## Exercise objective
Exact reproduction of the listing is required. Pictures are not reproduced.

Data segment: Begin

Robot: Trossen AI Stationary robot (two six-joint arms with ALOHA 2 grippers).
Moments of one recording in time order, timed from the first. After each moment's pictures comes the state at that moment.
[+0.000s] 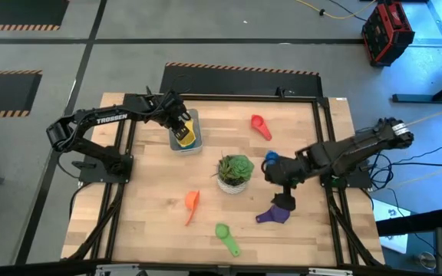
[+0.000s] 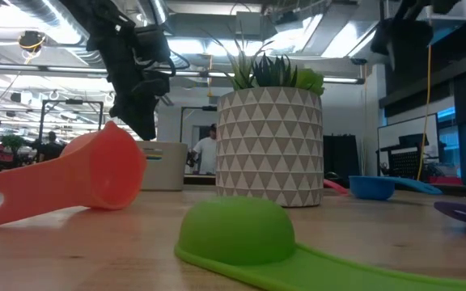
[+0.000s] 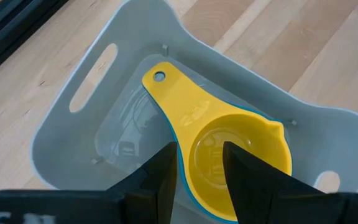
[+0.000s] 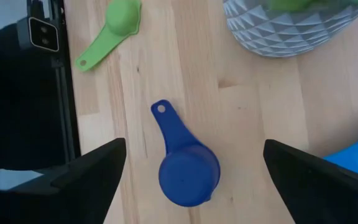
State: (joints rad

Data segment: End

## Solution for this problem
Robot: Trossen AI Stationary robot (two six-joint arms with ALOHA 2 grippers).
Moments of one recording in time order, timed from the first. After each moment's pictures comes the state at that moment.
[+0.000s] 
[+0.000s] 
[+0.000s] 
[+0.000s] 
State: (joints rad

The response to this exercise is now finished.